--- WHAT THIS TASK INVOLVES ---
Copy every entry exactly as given, minus the images.

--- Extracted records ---
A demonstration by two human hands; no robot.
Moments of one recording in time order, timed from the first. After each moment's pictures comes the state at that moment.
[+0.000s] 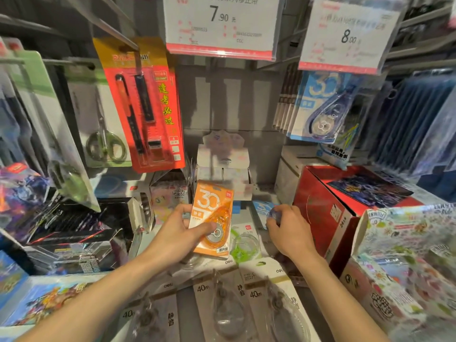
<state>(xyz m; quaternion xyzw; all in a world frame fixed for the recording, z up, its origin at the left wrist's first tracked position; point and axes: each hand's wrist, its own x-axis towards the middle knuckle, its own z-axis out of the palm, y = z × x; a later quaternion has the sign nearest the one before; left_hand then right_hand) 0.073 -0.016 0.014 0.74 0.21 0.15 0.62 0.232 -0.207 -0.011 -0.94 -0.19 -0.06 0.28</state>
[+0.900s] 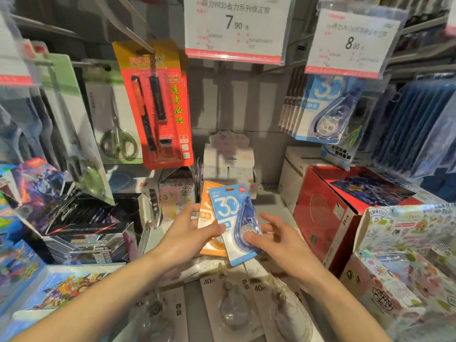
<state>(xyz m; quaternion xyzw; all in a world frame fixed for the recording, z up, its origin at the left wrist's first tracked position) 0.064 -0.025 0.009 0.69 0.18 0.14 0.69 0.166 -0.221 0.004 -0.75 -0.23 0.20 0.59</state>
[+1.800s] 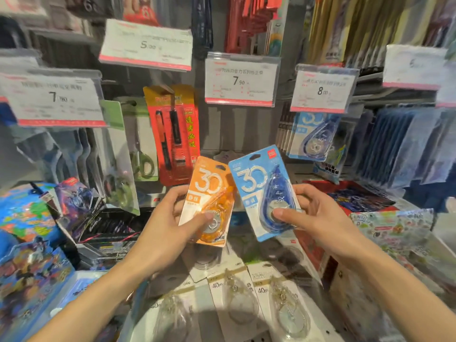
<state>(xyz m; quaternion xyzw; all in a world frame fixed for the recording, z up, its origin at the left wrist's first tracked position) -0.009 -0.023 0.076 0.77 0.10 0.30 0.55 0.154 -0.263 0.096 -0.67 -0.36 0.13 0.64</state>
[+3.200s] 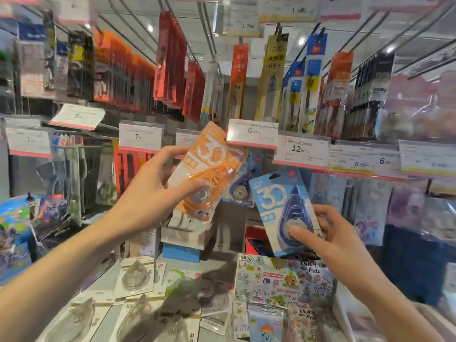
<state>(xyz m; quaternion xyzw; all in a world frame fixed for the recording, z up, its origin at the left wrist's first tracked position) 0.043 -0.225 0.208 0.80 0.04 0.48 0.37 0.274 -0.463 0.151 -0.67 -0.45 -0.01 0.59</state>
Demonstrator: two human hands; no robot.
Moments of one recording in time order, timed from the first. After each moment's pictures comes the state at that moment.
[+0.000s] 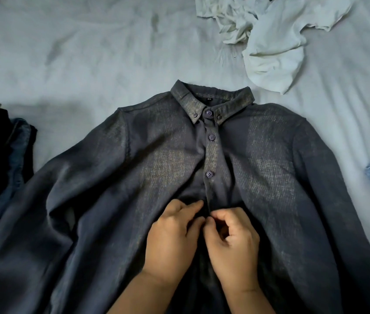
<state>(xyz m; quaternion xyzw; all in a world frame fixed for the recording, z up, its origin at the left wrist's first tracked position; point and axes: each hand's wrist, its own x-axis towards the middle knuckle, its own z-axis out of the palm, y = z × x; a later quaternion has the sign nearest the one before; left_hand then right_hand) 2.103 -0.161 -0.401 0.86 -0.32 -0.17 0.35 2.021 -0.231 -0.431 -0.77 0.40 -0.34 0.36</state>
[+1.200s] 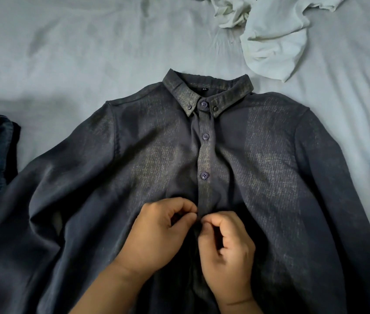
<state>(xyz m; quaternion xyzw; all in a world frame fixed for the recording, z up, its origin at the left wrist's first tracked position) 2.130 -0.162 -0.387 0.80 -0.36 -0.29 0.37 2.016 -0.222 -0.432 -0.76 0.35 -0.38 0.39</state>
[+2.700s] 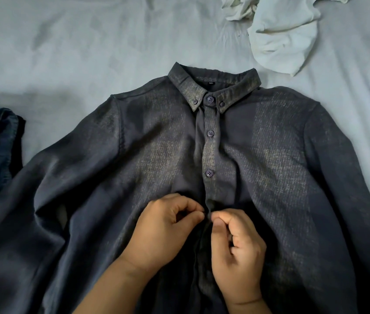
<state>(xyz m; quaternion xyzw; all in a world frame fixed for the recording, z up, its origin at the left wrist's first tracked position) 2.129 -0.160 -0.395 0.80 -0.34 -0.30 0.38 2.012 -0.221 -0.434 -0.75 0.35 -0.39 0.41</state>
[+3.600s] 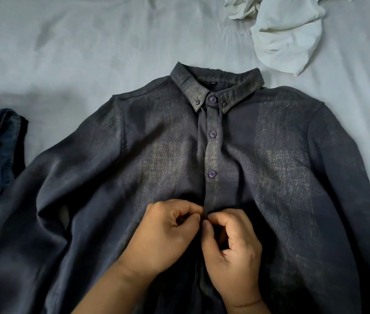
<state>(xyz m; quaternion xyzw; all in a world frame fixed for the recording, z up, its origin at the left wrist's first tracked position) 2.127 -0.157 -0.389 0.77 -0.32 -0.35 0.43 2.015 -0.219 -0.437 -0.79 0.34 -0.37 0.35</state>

--- EXERCISE SOLUTION ---
A demonstration by two human hands; no robot.
Moments of one recording in time order, timed from the first. After each moment's pictures comes the state at that moment.
[+0.000s] 
<state>(xyz m; quaternion xyzw; all in a world frame fixed for the recording, z up, its origin at the left wrist's first tracked position; point and axes: each hand's wrist, its own x-axis towards the middle knuckle, its own z-axis out of the palm, y = z × x; a later quaternion has the sign nearest the one before; left_hand then right_hand) 0.073 -0.016 0.014 0.74 0.21 0.15 0.62 0.232 -0.207 -0.011 -0.94 -0.19 -0.06 0.28</state>
[+0.900s] 
<state>(xyz m; quaternion xyzw; all in a world frame fixed for the recording, z up, its origin at the left wrist's first tracked position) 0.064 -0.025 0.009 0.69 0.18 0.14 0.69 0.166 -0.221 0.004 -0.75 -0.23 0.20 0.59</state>
[+1.800s] 
<state>(xyz m; quaternion xyzw; all in a world frame fixed for the recording, z up, its origin at the left wrist's first tracked position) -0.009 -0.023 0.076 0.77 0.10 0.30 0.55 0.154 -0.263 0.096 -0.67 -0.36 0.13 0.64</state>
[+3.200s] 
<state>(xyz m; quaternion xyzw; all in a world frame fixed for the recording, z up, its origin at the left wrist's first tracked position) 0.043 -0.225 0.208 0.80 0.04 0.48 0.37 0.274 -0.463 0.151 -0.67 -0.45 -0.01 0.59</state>
Demonstrator: two human hands; no robot.
Moments of one recording in time order, timed from the first. After each moment's pictures comes the state at that moment.
[+0.000s] 
<state>(xyz m; quaternion xyzw; all in a world frame fixed for the recording, z up, its origin at the left wrist's first tracked position; point and axes: each hand's wrist, its own x-axis towards the middle knuckle, its own z-axis out of the palm, y = z × x; a later quaternion has the sign nearest the one before; left_hand then right_hand) 2.103 -0.161 -0.401 0.86 -0.32 -0.17 0.35 2.021 -0.231 -0.431 -0.77 0.40 -0.34 0.36</state>
[+1.200s] 
<state>(xyz m; quaternion xyzw; all in a world frame fixed for the recording, z up, its origin at the left wrist's first tracked position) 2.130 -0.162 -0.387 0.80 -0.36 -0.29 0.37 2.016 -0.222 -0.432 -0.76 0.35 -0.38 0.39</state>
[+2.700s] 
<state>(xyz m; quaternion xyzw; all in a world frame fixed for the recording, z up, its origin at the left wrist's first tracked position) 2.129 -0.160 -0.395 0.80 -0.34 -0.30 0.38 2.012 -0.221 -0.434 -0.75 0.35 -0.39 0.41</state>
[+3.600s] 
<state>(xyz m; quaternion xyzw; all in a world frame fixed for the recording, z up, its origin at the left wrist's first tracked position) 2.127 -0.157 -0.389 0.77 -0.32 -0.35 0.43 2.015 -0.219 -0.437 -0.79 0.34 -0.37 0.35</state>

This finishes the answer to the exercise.